- Input data:
================================
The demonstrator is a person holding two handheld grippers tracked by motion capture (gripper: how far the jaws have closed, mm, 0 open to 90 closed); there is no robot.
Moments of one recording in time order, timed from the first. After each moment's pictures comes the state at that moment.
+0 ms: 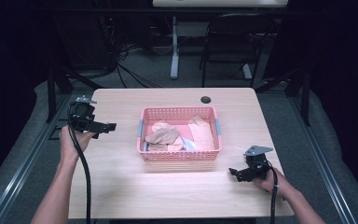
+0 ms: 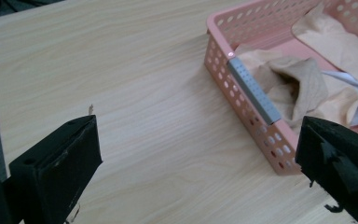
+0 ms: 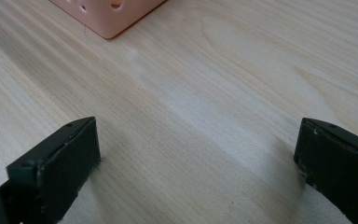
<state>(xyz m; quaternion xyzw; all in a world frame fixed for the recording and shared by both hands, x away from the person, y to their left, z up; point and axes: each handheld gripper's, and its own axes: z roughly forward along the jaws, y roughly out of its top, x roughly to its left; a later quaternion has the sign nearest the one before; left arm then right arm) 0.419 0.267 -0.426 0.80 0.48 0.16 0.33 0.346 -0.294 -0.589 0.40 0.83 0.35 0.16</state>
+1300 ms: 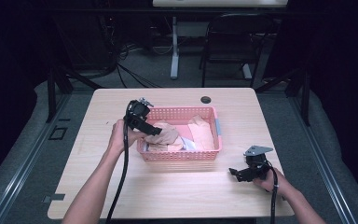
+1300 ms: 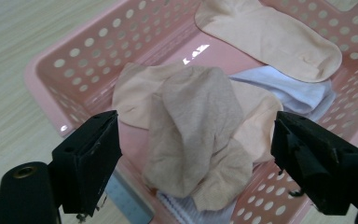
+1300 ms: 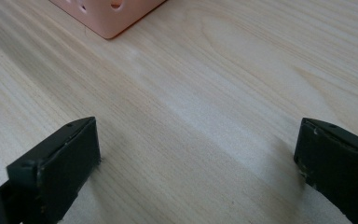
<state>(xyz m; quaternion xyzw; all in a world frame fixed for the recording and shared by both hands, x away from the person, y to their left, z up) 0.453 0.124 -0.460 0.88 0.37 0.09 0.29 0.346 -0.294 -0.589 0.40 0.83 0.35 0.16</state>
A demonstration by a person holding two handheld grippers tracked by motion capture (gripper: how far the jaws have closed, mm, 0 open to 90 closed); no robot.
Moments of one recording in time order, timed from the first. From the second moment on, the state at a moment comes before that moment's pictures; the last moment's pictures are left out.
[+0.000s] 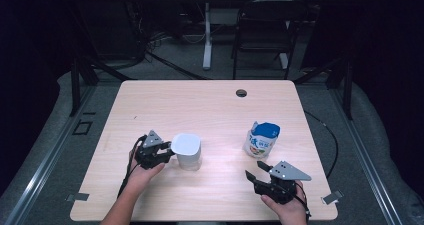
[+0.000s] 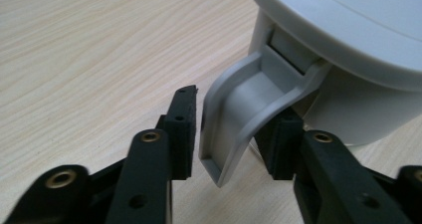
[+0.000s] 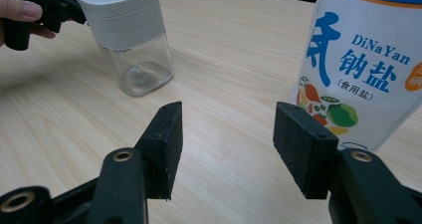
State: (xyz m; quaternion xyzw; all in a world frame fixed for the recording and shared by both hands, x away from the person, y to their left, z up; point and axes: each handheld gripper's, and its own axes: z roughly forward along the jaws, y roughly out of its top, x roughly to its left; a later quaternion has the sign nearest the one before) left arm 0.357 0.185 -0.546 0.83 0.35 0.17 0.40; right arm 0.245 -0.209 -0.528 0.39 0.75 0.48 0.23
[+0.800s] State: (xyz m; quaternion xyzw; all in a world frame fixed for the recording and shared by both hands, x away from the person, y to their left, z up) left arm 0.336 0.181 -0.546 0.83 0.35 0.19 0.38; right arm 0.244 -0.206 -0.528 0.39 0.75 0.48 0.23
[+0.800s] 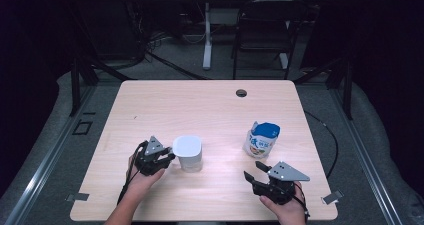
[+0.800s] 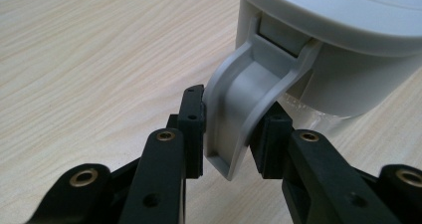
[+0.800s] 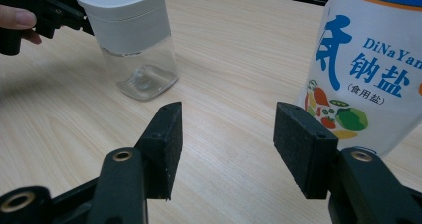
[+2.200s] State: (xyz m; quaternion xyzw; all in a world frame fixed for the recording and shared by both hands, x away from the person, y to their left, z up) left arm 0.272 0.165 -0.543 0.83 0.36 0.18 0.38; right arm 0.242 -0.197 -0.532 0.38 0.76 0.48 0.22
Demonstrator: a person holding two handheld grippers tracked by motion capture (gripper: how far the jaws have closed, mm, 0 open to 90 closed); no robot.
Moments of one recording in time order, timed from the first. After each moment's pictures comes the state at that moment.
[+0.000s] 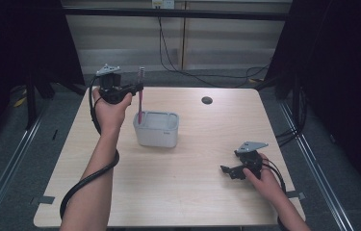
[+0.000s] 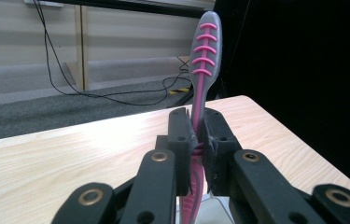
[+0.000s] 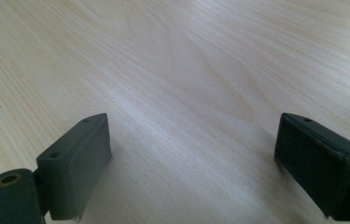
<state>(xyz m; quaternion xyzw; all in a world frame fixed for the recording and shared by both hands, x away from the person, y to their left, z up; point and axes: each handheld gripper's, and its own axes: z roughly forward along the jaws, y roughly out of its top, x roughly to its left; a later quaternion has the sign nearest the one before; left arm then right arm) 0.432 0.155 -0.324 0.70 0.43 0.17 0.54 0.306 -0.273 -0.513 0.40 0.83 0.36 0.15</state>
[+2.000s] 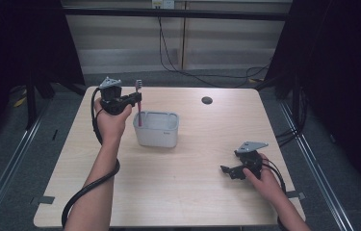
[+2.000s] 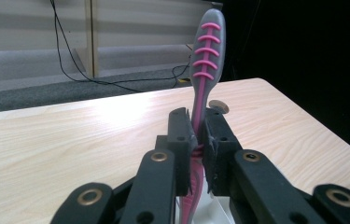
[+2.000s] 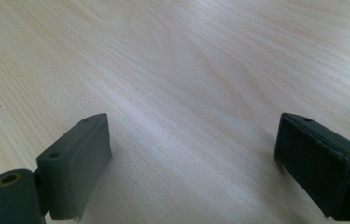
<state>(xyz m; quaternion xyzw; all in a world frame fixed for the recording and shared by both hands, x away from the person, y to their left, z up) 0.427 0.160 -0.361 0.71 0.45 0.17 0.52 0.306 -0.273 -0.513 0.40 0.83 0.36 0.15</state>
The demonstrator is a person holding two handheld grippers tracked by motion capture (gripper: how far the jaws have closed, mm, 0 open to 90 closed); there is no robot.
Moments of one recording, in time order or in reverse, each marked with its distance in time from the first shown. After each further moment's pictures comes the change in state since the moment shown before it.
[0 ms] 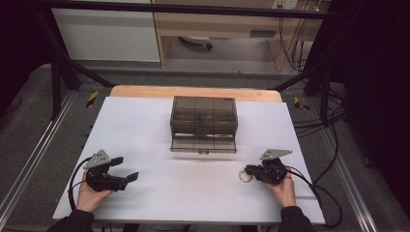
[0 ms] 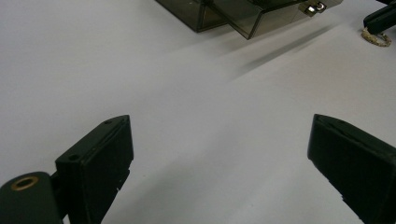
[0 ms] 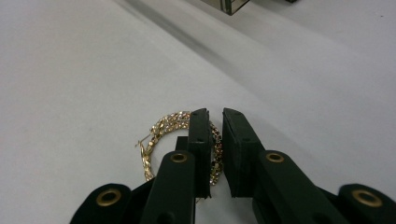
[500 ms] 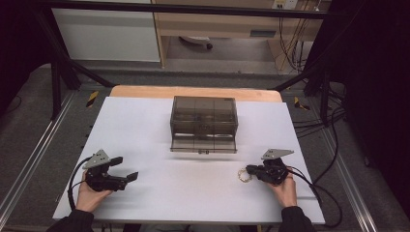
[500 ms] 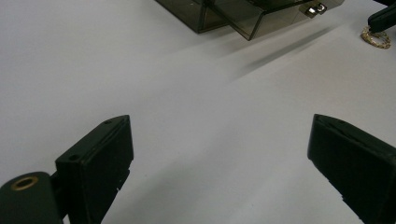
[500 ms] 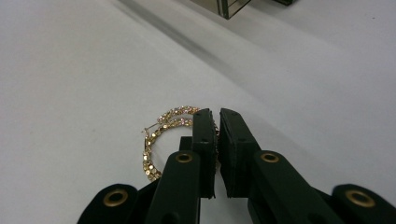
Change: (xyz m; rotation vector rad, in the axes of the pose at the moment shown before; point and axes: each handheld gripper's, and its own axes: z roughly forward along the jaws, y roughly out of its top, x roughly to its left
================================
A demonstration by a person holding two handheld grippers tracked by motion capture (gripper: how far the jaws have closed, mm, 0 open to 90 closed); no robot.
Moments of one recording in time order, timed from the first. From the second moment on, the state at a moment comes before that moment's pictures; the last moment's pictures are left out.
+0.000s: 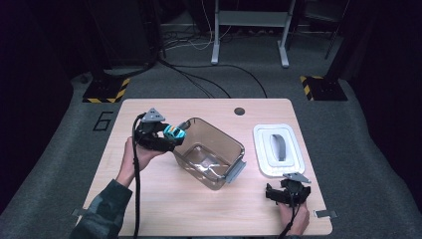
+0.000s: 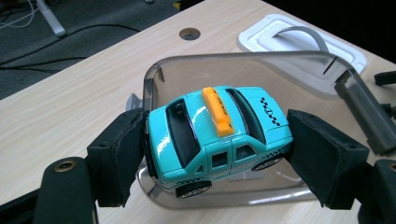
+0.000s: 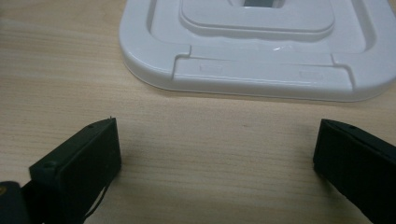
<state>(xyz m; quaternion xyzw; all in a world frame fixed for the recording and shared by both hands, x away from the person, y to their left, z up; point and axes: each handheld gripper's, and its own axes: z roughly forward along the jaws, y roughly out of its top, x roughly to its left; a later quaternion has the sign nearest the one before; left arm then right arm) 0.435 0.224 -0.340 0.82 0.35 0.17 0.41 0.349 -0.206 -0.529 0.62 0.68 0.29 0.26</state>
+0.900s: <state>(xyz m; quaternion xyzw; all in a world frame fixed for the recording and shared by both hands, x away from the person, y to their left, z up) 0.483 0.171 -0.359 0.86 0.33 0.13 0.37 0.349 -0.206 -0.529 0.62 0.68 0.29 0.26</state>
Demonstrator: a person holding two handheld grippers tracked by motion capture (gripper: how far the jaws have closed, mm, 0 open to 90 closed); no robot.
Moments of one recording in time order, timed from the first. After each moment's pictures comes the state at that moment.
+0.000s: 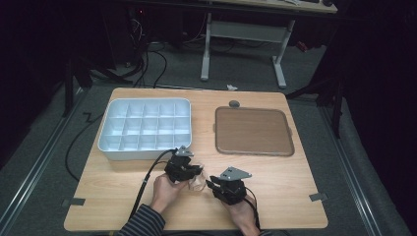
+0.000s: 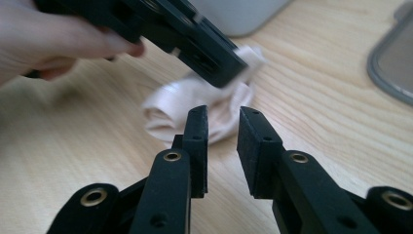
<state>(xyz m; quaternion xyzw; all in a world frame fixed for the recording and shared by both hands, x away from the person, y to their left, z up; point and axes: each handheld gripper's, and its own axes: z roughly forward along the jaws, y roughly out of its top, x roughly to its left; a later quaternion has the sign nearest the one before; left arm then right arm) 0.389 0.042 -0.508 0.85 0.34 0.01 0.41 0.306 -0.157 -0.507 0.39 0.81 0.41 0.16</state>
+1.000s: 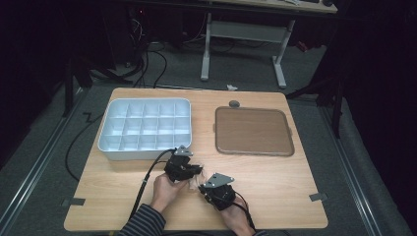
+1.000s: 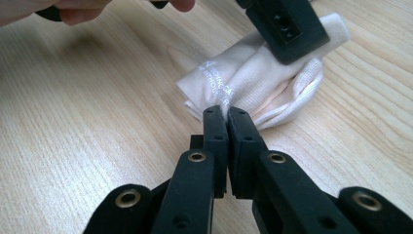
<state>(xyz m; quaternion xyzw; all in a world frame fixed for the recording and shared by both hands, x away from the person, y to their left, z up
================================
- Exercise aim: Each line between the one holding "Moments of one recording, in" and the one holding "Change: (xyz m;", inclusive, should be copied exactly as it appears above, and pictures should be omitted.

- Output of the task:
Moments of one recording, in time order or in reverse, each marked with its distance in time from the first shown. After each further moment's pictures comes the change in state since the moment shown before it.
[0 ms] 
[0 ms] 
[0 ms] 
[500 ms] 
[500 ms] 
[500 ms] 
Change: (xyz m; rotation vector rad, in the axes of the pose at the moment shown before; point and axes: each handheld gripper's, and its own axes: z roughly forward along the jaws, y roughly out of its top, x roughly to its left

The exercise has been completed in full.